György Kürthy (24 February 1882 – 27 December 1972) was a Hungarian actor, scenographer, writer and director of the theatre.

==Biography==
He maturated in Budapest, then moved to Munich where he learnt architecture. His first theatrical performance was in 1905 at Thália Theatre. He was a member of the National Theatre between 1906 and 1935. He worked as a chief director in Kolozsvár (today Cluj-Napoca, Romania) in the theatre year 1908-1909. Between 1916 and 1923 he taught at Academy of Drama and Film in Budapest. During the next year he played at National Theatre of Pécs. Then he moved back to the capital, and was a professor at the Hungarian University of Arts and Design from 1927 to 1930. In the following year he was the director of National Theatre of Szeged. He came back to the stage in 1953 when he played two years at Kisfaludy Károly Theatre and one year at József Attila Theatre.

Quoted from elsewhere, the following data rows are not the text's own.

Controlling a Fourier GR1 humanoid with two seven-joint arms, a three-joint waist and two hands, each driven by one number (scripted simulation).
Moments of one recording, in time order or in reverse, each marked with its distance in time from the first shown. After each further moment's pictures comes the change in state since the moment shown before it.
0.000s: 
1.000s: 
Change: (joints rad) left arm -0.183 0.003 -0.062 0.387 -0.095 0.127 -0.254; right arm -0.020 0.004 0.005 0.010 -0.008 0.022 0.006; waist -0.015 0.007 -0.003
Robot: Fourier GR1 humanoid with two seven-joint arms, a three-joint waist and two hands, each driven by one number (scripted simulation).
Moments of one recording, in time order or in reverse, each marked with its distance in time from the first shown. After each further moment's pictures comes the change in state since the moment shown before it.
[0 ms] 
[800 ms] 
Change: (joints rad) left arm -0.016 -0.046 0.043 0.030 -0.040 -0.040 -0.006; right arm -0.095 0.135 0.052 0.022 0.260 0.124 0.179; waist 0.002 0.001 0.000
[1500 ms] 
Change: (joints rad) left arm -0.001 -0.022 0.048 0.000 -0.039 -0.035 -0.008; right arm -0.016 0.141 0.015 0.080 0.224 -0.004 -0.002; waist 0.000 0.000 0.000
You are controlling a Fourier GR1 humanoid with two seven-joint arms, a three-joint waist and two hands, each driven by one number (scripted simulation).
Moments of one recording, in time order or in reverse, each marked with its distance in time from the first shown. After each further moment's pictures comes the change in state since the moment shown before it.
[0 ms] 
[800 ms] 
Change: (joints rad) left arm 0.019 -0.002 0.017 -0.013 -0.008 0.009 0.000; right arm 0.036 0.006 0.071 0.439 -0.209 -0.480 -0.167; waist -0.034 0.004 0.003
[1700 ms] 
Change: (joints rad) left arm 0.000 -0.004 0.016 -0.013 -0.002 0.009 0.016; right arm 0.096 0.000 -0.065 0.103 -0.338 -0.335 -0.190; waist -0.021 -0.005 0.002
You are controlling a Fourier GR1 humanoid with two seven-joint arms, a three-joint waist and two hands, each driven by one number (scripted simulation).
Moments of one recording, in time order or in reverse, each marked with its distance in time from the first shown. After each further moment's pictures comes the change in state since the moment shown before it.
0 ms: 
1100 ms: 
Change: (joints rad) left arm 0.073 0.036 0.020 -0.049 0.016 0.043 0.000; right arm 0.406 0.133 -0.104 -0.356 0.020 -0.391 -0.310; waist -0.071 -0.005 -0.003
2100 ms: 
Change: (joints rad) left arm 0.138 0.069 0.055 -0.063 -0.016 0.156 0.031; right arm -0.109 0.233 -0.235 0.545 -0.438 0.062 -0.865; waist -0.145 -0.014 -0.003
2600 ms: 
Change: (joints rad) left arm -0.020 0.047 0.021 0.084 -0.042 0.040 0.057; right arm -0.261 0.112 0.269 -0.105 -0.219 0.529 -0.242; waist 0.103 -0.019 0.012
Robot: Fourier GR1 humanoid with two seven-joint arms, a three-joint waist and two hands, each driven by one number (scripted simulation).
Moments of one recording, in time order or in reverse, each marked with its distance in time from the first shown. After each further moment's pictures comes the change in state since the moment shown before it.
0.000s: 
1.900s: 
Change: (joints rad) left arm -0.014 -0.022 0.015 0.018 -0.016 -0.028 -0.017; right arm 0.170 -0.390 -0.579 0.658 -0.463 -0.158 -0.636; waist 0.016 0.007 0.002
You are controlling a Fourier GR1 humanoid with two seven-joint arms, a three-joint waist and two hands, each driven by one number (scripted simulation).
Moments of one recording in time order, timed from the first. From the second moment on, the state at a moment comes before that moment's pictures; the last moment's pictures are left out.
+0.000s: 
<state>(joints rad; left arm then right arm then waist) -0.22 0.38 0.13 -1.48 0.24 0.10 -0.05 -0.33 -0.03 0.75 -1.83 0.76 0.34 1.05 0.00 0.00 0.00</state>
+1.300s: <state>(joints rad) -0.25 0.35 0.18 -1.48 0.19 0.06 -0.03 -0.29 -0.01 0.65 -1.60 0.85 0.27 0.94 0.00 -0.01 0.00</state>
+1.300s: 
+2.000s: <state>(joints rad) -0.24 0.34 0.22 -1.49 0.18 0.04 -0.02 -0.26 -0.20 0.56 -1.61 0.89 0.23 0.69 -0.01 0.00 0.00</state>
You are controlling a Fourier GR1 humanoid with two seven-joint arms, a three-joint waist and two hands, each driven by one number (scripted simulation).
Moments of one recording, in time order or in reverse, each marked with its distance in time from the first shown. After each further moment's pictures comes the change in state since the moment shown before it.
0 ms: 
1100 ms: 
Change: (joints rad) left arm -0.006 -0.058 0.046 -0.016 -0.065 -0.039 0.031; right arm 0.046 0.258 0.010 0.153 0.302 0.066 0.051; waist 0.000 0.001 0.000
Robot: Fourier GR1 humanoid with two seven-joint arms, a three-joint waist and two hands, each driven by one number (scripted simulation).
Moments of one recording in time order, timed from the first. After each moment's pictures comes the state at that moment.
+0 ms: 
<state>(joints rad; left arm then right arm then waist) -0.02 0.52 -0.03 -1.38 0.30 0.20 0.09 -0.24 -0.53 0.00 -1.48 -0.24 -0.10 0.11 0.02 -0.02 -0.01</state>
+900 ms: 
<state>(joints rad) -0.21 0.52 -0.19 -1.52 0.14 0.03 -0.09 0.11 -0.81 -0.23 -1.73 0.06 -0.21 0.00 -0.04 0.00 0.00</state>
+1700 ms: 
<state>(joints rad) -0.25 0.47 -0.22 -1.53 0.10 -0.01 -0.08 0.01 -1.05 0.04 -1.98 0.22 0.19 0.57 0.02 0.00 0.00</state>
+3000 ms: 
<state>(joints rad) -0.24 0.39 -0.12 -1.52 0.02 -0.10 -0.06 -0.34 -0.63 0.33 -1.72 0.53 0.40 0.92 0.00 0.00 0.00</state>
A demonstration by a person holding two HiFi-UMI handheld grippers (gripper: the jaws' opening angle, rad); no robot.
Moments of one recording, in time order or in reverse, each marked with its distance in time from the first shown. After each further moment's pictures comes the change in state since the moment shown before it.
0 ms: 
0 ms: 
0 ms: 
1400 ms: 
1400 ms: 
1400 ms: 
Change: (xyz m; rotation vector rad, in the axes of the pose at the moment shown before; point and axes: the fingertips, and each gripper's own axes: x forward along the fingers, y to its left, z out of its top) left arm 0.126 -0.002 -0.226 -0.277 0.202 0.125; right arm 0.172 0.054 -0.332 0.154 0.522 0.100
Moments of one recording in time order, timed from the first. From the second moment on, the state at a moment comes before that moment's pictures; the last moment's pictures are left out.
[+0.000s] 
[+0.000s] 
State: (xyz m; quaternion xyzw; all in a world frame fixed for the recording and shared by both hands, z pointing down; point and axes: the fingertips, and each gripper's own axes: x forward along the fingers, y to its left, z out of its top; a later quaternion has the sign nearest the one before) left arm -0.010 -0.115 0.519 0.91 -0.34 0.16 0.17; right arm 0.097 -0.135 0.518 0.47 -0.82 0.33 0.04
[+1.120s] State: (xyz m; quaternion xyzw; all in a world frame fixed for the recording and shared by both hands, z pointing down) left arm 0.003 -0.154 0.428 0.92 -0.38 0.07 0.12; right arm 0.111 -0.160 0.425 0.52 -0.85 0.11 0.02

His work was part of the painting event in the art competition at the 1932 Summer Olympics.

==Family==
He was the son of Emil Kürthy (1848–1920), a journalist. He was the second husband of Mariska Vízváry (1877–1954), actress, and the father of Péter Kürthy (1926–), actor. He died in Budapest.

==Selected filmography==
- White Nights (1916)
- Tales of the Typewriter (1916)
- The New Landlord (1935)
- The Mysterious Stranger (1937)
- The Village Rogue (1938)
- Man Sometimes Errs (1938)
- Barbara in America (1938)
- The Perfect Man (1939)
- The Minister's Friend (1939)
- Wild Rose (1939)
- Deadly Spring (1939)
- Princess of the Puszta (1939)
- Money Talks (1940)
- Yes or No? (1940)
- Gül Baba (1940)
- Dankó Pista (1940)
- The Last of the Vereczkeys (1940)
- One Night in Transylvania (1941)
- Flames (1941)
- Silent Monastery (1941)
- People of the Mountains (1942)
- Dr. Kovács István (1942)
- I Am Guilty (1942)
- Beautiful Star (1942)
- Bajtársak (1942)
- Majális (1943)
- The Night Serenade (1943)
- The Marsh Flower (1943)
- The Three Doves (1944)
- I'll Make You Happy (1944)
- Wedding March (1944)
- After the Storm (1945)

==Bibliography==
- Kulik, Karol. Alexander Korda: The Man Who Could Work Miracles. Virgin Books, 1990.